The movie struck gold for Sanju Baba at the box office and earned him a slew of awards

By Sulagana Biswas

  • Published 11.10.19, 5:39 PM
  • Updated 11.10.19, 6:11 PM
Sanjay Dutt in 'Vaastav: The Reality'
Sanjay Dutt in 'Vaastav: The Reality' (From the movie's poster)

Trigger dabaya, aur khel khallas!

In last year’s Sanju, the soft-focus biopic on Sanjay Dutt by Rajkumar Hirani that went on to become a monster hit, there’s no mention of director Mahesh Manjrekar’s Vaastav: The Reality.

But the film, which completes 20 years this October, is not only one of the cult gangsta films to have come out of Bollywood after the standout Satya, it also struck gold for Sanju Baba at the box office and earned him a slew of awards for his searing portrayal of Raghu, a simpleton from a Mumbai chawl accidentally dragged into the underworld.

By then, Dutt was fighting to emerge from the looming shadow of his 1993 arrest. Luckily, 1999 was a great year for him professionally with five of his films doing well. Of them, Vaastav was the best. Today, not too many remember that it was Deepak Nikalje, the brother of underworld don Chhota Rajan, who produced the dark film with a climax that still sears.
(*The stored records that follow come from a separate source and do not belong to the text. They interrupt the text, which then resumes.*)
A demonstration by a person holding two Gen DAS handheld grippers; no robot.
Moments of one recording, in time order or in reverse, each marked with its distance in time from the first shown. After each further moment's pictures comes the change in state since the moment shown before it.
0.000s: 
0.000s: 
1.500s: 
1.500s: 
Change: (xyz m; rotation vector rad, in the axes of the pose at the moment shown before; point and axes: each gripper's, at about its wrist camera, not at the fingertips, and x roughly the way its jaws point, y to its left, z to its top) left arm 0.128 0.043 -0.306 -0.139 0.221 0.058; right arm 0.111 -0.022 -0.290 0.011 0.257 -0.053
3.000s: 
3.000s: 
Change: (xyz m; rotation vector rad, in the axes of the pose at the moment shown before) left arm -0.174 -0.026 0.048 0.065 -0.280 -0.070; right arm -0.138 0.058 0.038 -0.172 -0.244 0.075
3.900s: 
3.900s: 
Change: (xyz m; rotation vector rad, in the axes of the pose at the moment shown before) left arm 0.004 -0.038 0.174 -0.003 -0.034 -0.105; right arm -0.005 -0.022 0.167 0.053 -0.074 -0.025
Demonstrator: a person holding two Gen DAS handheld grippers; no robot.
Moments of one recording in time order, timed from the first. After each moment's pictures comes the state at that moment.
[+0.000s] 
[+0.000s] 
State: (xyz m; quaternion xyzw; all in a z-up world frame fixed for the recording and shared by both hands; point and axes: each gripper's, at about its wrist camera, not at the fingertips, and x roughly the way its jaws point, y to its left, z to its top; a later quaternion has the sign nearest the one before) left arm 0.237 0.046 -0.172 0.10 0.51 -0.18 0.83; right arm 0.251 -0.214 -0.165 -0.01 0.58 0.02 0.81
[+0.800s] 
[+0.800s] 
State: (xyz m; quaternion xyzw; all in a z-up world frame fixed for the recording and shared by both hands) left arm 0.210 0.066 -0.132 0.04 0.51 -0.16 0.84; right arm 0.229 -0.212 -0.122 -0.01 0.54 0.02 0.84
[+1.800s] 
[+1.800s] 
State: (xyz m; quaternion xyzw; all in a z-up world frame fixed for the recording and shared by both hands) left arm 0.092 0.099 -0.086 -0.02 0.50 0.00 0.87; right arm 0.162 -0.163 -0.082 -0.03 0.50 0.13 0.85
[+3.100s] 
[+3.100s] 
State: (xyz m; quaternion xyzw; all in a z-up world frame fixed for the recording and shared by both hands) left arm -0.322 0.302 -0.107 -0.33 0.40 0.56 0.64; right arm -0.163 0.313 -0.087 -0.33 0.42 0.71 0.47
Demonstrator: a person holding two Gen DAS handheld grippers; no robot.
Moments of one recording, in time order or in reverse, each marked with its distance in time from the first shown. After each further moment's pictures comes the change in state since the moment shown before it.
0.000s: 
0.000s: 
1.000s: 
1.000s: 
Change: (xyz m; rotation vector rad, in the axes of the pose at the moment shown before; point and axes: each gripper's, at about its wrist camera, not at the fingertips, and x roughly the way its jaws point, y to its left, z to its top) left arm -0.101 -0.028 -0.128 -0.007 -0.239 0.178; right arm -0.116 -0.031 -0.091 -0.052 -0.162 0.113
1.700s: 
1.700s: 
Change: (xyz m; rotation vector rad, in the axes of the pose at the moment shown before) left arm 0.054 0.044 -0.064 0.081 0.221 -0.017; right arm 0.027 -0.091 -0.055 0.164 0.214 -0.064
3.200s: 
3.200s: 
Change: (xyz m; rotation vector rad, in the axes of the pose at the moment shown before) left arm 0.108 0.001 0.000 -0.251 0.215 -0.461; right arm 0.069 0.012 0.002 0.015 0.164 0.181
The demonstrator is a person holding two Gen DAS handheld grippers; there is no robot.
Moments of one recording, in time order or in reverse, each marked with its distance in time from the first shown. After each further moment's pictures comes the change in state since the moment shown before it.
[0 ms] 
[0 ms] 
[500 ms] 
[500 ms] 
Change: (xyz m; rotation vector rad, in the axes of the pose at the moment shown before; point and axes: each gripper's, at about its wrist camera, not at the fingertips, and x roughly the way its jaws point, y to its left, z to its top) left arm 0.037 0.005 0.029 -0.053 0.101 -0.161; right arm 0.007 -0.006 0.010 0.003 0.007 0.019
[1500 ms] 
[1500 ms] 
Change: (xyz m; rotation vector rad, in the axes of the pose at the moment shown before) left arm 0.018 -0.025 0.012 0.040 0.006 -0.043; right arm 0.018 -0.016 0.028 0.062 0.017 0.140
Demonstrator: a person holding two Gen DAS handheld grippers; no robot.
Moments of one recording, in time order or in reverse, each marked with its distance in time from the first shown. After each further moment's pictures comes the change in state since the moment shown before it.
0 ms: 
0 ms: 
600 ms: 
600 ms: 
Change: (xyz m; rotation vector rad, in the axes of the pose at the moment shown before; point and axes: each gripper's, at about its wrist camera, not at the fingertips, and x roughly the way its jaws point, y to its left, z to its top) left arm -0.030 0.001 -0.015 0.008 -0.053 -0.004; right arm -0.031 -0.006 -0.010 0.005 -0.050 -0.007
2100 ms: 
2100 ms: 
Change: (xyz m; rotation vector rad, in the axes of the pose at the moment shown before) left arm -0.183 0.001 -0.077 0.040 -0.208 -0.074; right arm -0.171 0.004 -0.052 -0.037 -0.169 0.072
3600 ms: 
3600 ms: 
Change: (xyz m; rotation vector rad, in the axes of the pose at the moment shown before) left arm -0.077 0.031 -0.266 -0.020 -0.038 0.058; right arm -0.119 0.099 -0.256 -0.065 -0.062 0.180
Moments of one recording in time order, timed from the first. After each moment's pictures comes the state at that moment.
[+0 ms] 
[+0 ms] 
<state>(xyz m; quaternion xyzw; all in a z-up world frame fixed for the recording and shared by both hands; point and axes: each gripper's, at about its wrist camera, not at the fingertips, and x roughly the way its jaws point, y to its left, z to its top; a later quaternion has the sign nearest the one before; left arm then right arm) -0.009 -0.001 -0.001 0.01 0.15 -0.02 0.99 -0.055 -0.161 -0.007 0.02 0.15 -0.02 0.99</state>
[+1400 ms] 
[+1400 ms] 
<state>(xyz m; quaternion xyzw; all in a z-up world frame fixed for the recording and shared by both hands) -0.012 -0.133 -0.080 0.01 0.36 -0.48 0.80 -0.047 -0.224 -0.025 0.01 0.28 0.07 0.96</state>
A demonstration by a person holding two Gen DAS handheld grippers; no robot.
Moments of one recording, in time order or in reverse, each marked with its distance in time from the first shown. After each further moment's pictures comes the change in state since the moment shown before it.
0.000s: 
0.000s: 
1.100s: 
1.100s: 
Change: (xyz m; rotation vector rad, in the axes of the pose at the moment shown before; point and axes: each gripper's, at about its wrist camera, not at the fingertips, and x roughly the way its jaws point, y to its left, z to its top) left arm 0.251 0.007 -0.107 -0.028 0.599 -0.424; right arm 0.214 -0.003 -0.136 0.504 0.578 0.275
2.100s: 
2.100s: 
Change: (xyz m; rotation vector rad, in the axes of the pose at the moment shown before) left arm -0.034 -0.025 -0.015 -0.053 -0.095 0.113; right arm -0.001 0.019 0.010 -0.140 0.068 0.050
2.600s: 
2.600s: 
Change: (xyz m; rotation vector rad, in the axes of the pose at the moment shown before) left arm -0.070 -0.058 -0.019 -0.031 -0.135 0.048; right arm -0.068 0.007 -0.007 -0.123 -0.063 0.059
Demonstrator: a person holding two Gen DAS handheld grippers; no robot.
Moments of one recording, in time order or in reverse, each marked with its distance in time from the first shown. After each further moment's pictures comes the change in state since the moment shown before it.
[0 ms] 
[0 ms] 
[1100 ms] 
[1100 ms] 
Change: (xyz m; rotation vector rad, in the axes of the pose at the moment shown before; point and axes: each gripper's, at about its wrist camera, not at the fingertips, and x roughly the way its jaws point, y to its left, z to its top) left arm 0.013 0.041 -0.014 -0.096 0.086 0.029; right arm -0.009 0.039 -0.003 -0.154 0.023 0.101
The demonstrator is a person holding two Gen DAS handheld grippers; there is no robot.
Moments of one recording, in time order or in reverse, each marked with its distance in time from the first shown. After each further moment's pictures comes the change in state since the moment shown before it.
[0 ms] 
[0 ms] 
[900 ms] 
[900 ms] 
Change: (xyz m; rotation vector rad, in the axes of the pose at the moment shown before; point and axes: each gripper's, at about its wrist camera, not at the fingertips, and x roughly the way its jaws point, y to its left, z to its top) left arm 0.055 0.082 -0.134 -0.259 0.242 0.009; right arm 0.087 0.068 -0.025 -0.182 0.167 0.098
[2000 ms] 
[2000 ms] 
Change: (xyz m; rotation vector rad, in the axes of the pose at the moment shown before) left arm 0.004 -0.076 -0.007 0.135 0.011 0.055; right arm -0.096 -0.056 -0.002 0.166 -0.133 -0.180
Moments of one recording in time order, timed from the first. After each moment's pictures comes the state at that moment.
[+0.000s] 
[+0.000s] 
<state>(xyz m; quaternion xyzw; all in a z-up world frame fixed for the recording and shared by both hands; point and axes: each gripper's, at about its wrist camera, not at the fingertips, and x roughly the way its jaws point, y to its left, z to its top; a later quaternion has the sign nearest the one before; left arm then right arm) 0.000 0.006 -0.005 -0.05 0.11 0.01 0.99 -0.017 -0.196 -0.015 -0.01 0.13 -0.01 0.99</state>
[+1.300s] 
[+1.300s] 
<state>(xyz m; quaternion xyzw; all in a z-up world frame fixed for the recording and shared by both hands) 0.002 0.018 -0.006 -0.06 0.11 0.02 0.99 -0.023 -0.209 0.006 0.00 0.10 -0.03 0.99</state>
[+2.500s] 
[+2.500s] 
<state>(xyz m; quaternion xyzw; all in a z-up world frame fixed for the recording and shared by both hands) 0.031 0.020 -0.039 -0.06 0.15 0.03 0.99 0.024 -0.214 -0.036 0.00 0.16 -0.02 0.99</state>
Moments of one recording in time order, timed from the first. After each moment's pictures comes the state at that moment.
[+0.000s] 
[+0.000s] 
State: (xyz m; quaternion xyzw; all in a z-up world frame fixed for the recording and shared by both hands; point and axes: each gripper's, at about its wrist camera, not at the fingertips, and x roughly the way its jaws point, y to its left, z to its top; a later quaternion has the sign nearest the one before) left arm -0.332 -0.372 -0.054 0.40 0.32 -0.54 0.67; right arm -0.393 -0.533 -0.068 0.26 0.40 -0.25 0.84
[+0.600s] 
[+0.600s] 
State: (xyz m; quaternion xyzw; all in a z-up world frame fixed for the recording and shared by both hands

The story starts out simply enough, Raghu (Dutt proves that he has inherited his parents’ acting genes) is one of Mumbai’s countless jobless youths with poor but principled parents (a superlative Shivaji Satam and Reema Lagoo), an educated brother (a quiet Mohnish Behl) and a friend Dedh Footiya who means the world to him (an earnest Sanjay Narvekar). Opening a street food stall, one day Raghu accidentally kills a bully who happens to be an underworld gang leader’s brother. A rival gang recruits him as a hitman. For a brief, triumphant moment, it’s Raghu raj in Mumbai, he even finds love in a brothel (underrated Namrata Shirodkar plays Sonu with dignity). But one mistake, and everyone is after him — gangsters, politicians, police. It’s Bollywood, so the hero’s mother holds the moral compass in her hand. But, in a moment that elevates the film from a Nirupa Roy tearjerker to goose-bumpy noir, the mother uses a gun.

Vaastav is no Satya or Company. The tropes of a Bollywood gangster film, including gang wars, politician-underworld-cop nexus, and staged encounters, are overused. It even has a Jatin-Lalit chartbuster in Meri Duniya Hai (Sonu Nigam, Kavita Krishnamurthy). But what stays with the film is Raghu’s arc. From a wise-cracking, good-natured, bumbling soul, to a hunter, to the hunted, Raghu goes through a lot. And in every phase, Dutt’s eyes change. Finally, he’s just a broken man in a cage that his mother must release.